# [GOAL OF THE EXERCISE]
Transcribe only the lines of the listing below from the one holding "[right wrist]" through the one holding "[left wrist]", inclusive, without any change.

# [DATA FOR REVIEW]
************
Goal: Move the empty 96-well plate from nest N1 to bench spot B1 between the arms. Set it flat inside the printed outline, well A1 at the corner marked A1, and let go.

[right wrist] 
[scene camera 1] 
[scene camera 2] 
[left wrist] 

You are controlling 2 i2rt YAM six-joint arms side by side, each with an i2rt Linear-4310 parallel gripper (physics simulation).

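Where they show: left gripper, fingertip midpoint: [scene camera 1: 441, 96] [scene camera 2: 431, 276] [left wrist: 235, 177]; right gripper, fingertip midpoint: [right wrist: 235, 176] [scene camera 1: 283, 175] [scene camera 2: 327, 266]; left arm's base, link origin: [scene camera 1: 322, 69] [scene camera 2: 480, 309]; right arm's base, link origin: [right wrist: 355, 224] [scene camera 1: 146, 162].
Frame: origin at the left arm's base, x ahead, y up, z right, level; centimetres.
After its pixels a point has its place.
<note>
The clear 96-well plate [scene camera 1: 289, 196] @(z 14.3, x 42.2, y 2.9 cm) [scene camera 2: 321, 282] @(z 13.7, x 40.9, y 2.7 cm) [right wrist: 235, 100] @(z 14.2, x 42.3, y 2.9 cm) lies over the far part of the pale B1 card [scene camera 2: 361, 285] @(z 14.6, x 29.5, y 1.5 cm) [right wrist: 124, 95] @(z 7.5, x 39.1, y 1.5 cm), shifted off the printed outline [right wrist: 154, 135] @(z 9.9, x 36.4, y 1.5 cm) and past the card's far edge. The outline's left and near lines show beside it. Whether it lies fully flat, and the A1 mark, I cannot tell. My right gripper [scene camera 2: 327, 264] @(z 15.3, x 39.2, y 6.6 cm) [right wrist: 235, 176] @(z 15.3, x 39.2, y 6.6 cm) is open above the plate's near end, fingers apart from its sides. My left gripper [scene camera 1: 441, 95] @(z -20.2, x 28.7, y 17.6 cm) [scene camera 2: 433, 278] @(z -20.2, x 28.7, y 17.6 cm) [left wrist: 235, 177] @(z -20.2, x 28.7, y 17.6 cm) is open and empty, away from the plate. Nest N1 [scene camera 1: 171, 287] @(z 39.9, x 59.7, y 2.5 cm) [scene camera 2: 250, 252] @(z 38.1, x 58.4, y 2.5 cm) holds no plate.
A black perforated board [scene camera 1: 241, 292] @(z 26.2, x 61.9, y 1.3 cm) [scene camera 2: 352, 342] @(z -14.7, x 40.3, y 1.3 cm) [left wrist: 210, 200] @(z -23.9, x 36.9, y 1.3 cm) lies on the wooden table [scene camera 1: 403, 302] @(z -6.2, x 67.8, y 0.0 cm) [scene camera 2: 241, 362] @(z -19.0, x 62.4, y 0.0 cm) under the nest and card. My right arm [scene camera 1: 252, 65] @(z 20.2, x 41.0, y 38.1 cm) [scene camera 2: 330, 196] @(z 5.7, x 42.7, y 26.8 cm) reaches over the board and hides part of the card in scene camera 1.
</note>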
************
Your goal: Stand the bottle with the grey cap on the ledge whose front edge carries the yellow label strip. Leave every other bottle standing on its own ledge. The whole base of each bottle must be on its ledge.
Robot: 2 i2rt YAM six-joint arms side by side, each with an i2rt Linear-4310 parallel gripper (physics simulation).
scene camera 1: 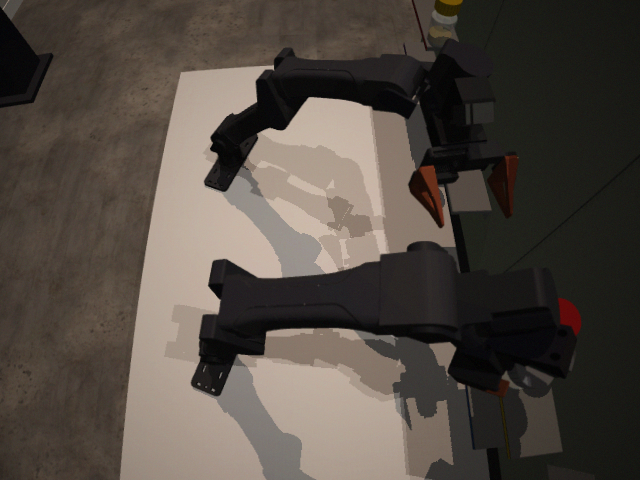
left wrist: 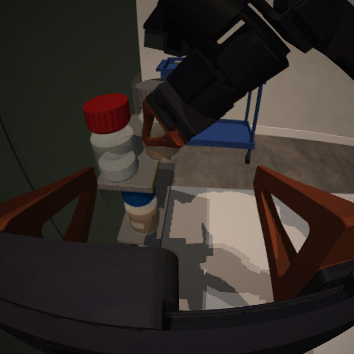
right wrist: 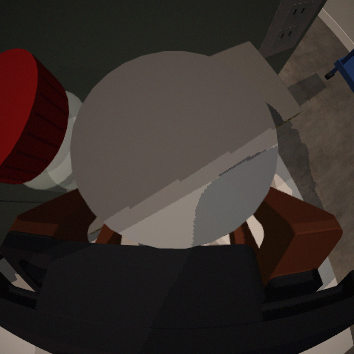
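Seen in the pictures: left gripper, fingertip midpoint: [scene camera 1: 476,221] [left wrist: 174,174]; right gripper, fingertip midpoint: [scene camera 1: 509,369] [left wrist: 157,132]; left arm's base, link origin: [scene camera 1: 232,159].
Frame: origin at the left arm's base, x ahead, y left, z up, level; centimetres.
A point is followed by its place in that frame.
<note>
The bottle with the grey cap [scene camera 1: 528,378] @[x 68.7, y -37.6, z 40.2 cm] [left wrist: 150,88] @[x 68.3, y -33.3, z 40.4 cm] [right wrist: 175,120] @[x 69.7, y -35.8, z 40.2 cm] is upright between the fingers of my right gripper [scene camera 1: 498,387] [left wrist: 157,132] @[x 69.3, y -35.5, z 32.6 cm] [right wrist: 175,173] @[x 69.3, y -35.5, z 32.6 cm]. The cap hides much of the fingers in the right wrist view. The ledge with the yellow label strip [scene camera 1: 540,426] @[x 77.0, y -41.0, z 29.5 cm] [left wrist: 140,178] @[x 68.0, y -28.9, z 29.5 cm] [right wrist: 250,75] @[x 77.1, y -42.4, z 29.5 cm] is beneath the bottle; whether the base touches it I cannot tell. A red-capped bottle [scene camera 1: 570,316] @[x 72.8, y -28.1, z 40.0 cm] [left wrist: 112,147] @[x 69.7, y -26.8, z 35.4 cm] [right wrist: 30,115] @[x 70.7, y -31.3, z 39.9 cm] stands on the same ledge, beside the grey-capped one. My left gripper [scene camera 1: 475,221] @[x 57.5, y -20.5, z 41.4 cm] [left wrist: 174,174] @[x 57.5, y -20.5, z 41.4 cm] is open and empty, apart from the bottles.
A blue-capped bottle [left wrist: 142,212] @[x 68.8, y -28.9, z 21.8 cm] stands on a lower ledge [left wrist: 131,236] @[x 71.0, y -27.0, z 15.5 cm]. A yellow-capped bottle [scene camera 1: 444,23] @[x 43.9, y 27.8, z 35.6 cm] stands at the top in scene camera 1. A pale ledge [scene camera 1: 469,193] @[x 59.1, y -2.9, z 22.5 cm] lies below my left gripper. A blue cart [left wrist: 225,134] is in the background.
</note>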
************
# [RESULT BELOW]
[right wrist] 
[scene camera 1] 
[scene camera 2] 
[left wrist] 

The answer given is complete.